- **WORK INSTRUCTION**: Write out the entries exactly, leaving out every picture.

- **MATERIAL SHOWN**:
########

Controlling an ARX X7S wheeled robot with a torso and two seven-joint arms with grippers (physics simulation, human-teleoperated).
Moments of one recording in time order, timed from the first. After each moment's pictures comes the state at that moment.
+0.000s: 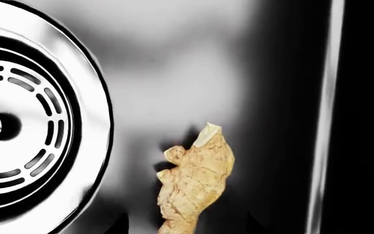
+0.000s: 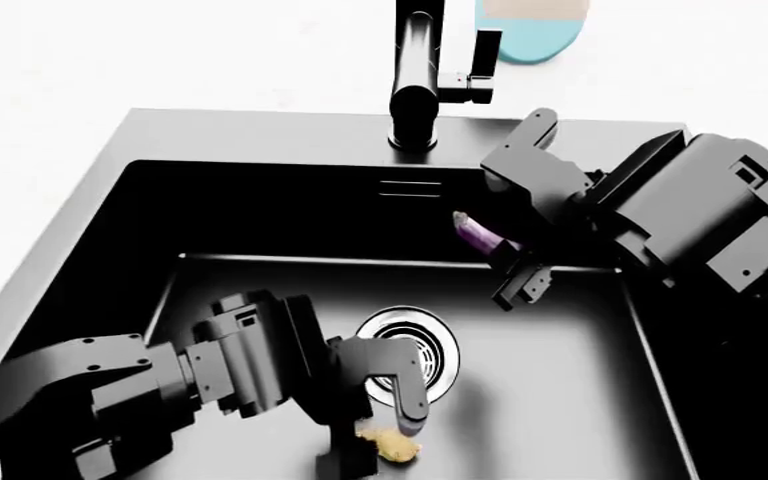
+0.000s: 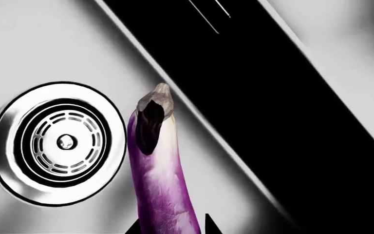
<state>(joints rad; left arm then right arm) -1.27 -0.25 1.56 -0.36 -0.61 -0.85 0.83 1.47 0.48 -1.08 0.25 0.59 1.31 -0.46</state>
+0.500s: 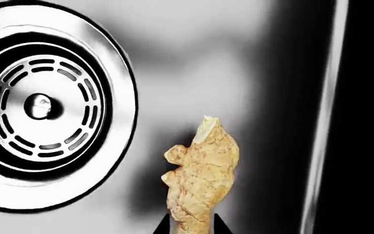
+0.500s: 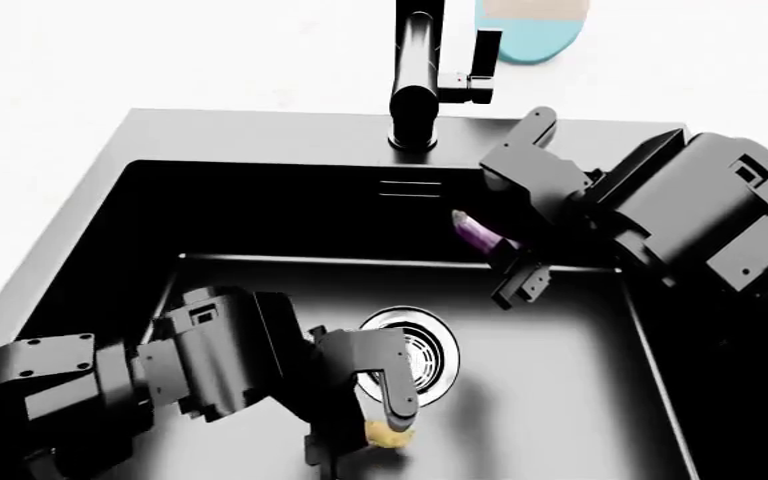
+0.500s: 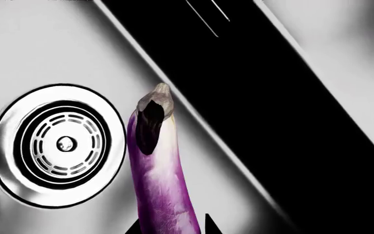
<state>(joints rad) -1.29 -0.37 1.48 -0.14 -0.67 -0.99 0.68 1.48 0.48 -1.08 0.25 0.59 1.31 -0.45</state>
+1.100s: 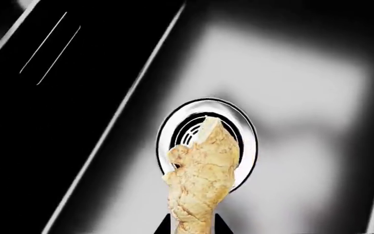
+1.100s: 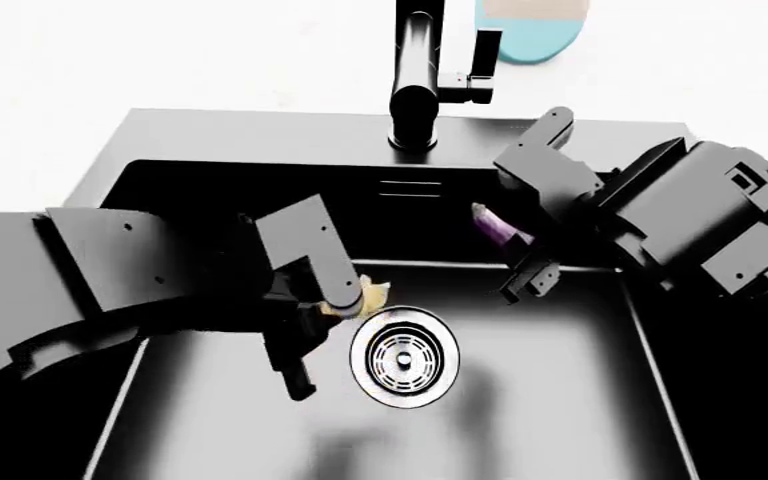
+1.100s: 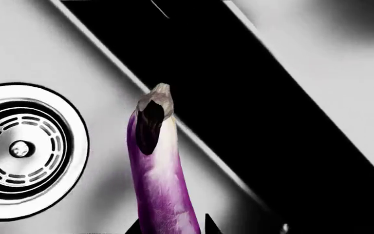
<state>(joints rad) -1.38 -0.65 1.07 0.25 -0.92 -1.17 0.33 1.45 0.47 -1.05 0.30 0.56 1.30 -0.36</state>
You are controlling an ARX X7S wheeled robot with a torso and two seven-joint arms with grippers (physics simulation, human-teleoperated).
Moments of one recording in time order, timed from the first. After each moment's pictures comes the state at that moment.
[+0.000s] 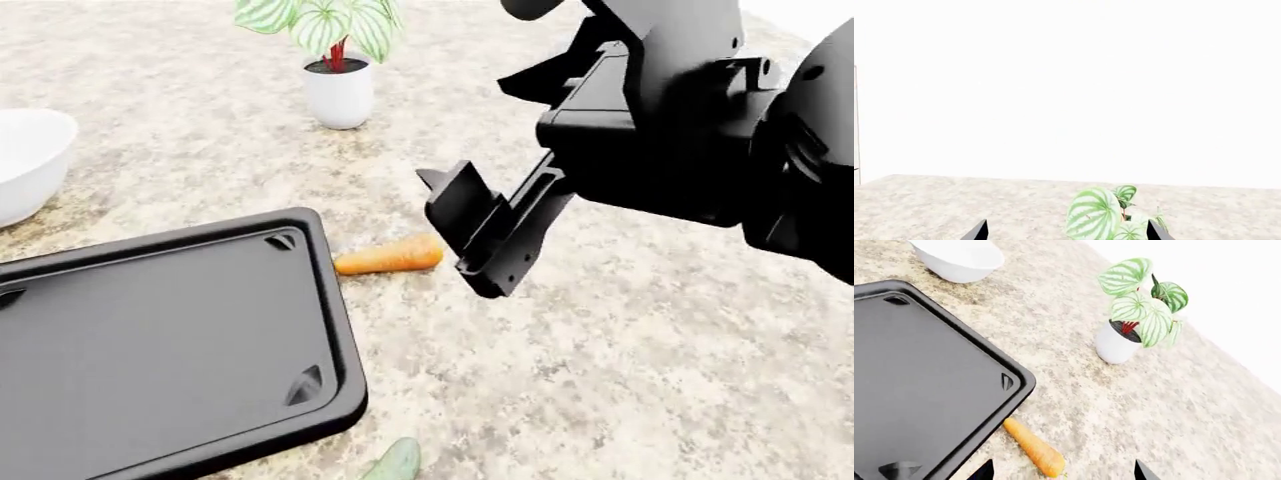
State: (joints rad) left arm -1.59 -0.63 0.18 0.13 -1.23 -1.23 -0.74; right arm 1.81 0.57 -0.69 -0.20 2.04 1.45 0.74
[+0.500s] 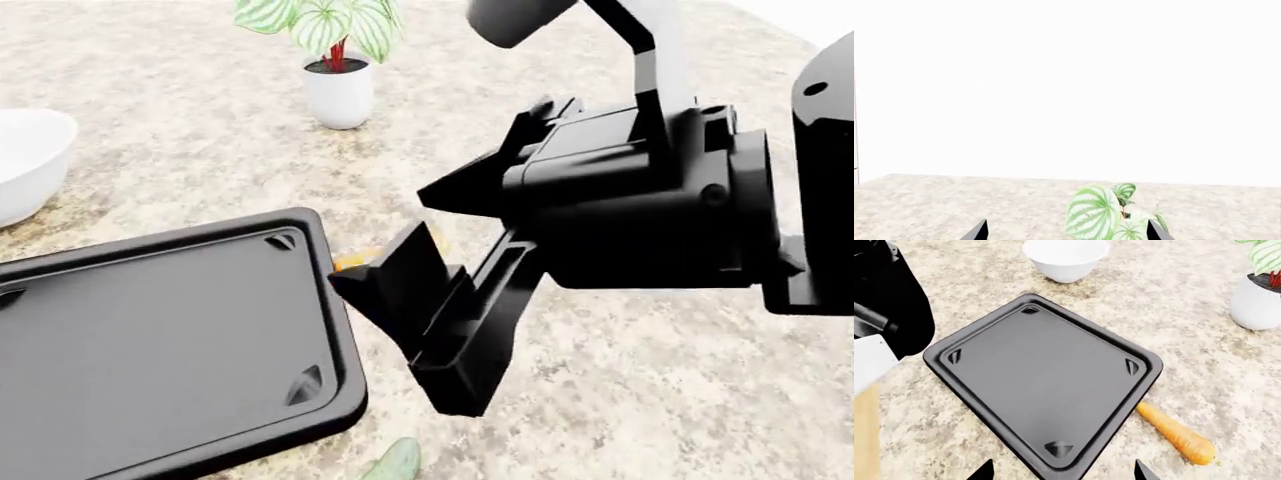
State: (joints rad) left arm -1.57 -0.63 0.19 0.14 -1.23 -1.21 -0.73; right arm 1.82 0.61 -0.84 -0.15 2.50 1.21 0.75
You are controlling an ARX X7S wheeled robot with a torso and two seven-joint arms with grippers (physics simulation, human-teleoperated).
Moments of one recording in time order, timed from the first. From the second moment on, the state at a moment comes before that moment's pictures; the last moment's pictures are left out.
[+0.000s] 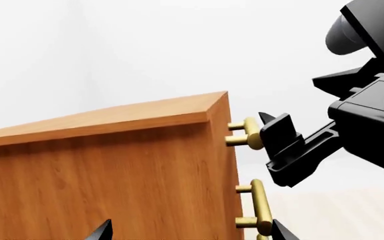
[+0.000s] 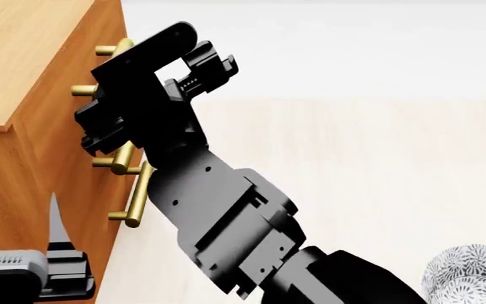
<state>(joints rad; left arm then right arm) -0.19 -0.21 0.30 0.82 -0.04 -0.80 -0.48 1.31 0.01 -1.27 0.74 0.74 -0.01 0.37</state>
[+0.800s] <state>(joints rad) -0.19 -0.22 0.31 0.79 -0.05 -0.80 -0.50 1.51 0.27 -1.49 0.32 0.90 0.15 0.57</state>
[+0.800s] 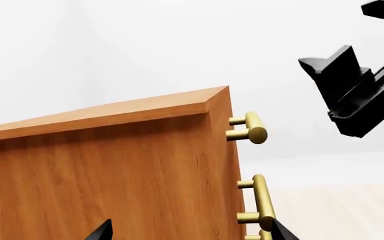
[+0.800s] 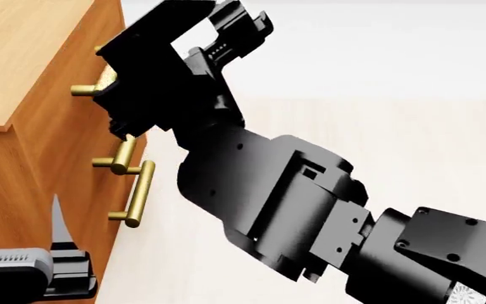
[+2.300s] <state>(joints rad) -0.21 -0.23 0.34 0.77 -0.07 -0.79 -0.54 2.10 1.54 -1.49 -0.93 1.40 1.13 0.70</state>
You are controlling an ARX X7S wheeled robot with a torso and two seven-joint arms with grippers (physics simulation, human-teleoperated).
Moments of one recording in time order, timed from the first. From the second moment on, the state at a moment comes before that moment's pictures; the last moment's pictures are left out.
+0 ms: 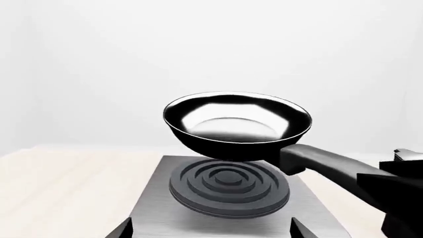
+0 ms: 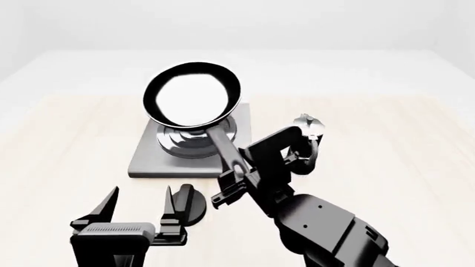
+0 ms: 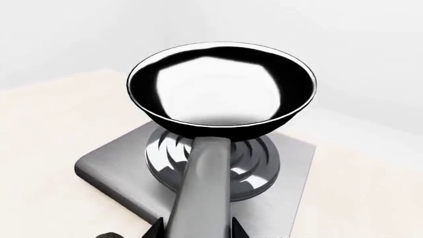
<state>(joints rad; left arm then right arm) 0.08 -0.37 0.27 0.37 -0.32 -0.02 -0.37 0.73 0.37 -0.82 -0.08 0.72 0.49 0.30</state>
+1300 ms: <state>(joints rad) 0.09 -0.39 0.28 0.37 -0.33 0.00 -0.38 0.78 0.29 -0.88 0.15 0.67 0.43 0.23</state>
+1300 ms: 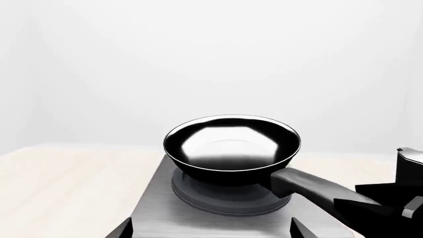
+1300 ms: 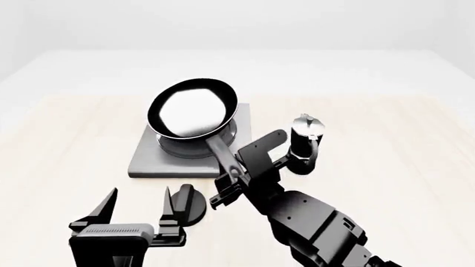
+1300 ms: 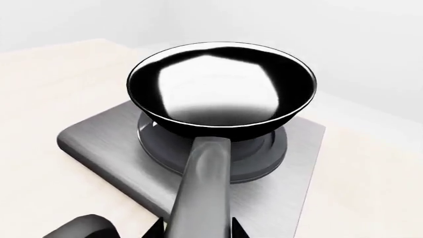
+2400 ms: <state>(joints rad) 0.04 -0.40 0.28 0.38 -0.34 -0.04 -0.40 0.68 0.41 -0.79 -0.23 0.63 0.38 0.38</state>
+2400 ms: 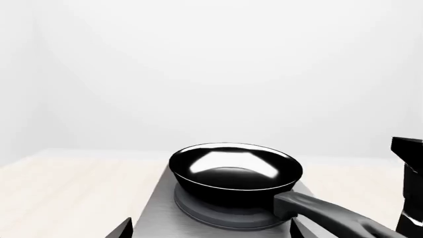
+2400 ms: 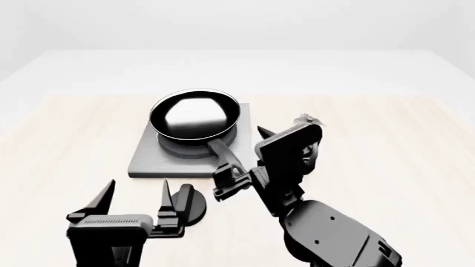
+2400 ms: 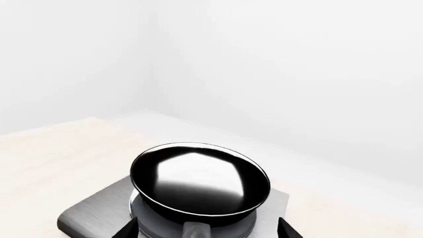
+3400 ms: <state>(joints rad) 0.05 -0.46 0.25 0.59 -0.37 -0.11 -0.46 0.56 0.58 -0.68 -0.63 0.67 0.35 0.56</state>
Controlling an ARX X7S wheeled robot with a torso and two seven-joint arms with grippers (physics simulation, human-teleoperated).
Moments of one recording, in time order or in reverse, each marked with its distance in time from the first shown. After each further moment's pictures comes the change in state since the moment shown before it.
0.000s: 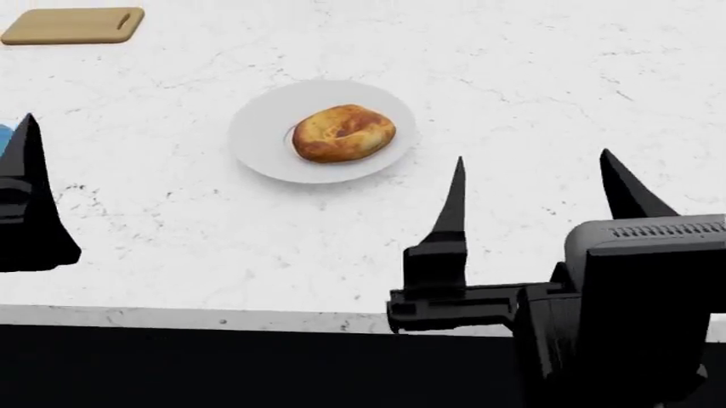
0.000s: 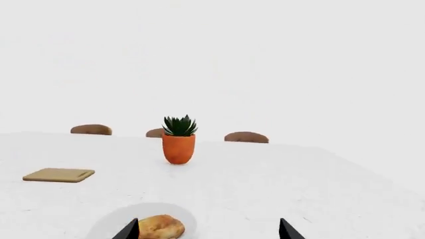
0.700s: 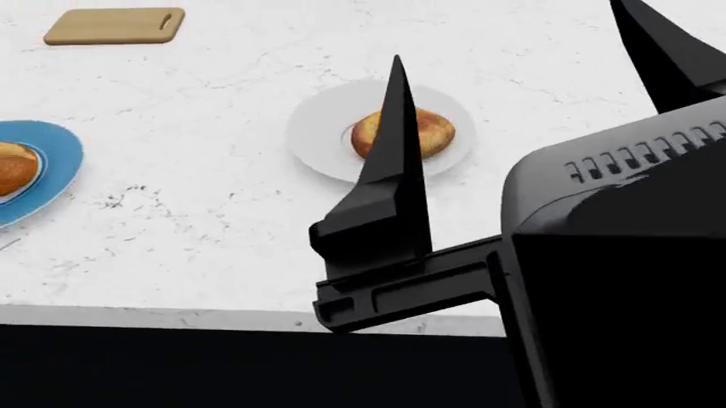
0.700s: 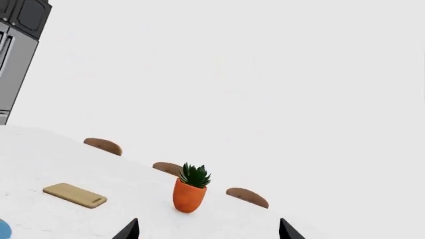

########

- **TASK OUTPUT**:
Controlling an ARX X7S wheeled robot with a torso and two seven-joint arms with grippers (physics simulation, human-teleoperated).
Moments of one recording in time order, timed from the first. After each moment's pictures comes the state at that moment.
+0.000s: 
+0.000s: 
+0.000s: 
<state>(joints rad; left arm then right arm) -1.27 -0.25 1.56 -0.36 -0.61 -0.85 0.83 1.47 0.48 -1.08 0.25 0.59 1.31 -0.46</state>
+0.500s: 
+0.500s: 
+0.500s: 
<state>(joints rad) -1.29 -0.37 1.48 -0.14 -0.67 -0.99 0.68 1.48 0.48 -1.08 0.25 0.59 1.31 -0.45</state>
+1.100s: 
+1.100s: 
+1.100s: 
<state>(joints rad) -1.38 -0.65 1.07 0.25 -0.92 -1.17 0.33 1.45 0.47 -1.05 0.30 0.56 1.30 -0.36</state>
You are controlling an ARX X7S wheeled robot with a torso and two seven-joint arms with grippers (physics simulation, human-teleoperated).
Moments of one recording in time order, timed from the first. After each moment's pictures comes the state at that moment.
[+0.000s] 
State: (joints rad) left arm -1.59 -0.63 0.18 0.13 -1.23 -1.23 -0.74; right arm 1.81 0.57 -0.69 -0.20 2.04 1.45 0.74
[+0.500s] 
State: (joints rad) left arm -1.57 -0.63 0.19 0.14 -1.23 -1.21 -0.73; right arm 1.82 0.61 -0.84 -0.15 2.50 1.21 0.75
You are controlling an ARX X7S wheeled robot with a torso and two seven-joint arms with grippers (physics simulation, human-teleoperated).
Moments of one recording in time order, timed from the first. From the second moment on, the state at a moment comes before that moment's pictures; the last moment's pictures are left out.
[+0.000s] 
[+0.000s] 
<state>(joints rad; left arm then right arm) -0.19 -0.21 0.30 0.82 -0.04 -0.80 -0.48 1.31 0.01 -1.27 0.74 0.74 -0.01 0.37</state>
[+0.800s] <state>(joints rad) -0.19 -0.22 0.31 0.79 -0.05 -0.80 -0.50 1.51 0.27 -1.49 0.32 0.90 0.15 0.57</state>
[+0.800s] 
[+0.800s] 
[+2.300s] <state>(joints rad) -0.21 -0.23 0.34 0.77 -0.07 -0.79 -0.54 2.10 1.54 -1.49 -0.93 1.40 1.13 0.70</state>
You are controlling an ARX X7S wheeled robot with a torso and two seven-joint arms with grippers (physics simulation, human-teleoperated).
Moments of one recording in time order, timed from the first. From the second moment on, the state at a moment comes before that moment's pictures; the last moment's pictures are left out.
+0 ms: 
+0 ms: 
+0 ms: 
<state>(joints rad; left arm then right arm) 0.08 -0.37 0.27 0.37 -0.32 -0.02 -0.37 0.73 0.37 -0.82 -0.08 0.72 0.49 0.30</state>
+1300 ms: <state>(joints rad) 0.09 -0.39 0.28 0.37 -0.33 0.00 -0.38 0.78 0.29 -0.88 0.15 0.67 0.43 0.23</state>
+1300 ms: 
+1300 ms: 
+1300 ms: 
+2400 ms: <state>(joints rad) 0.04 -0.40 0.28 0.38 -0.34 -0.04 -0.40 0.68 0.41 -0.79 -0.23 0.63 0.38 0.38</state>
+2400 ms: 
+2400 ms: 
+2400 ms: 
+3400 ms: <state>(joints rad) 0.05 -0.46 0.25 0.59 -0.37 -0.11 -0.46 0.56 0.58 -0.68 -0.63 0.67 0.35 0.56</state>
Controlling an ARX X7S wheeled robot with a torso and two seven-joint arms with grippers (physics simulation, human-teleoperated).
Moments of one recording, in time order or in reverse, each marked with its distance in time from the first shown. After each further moment's pictures comes the change in state since the moment shown before it.
0.000s: 
0.000s: 
0.700s: 
0.700s: 

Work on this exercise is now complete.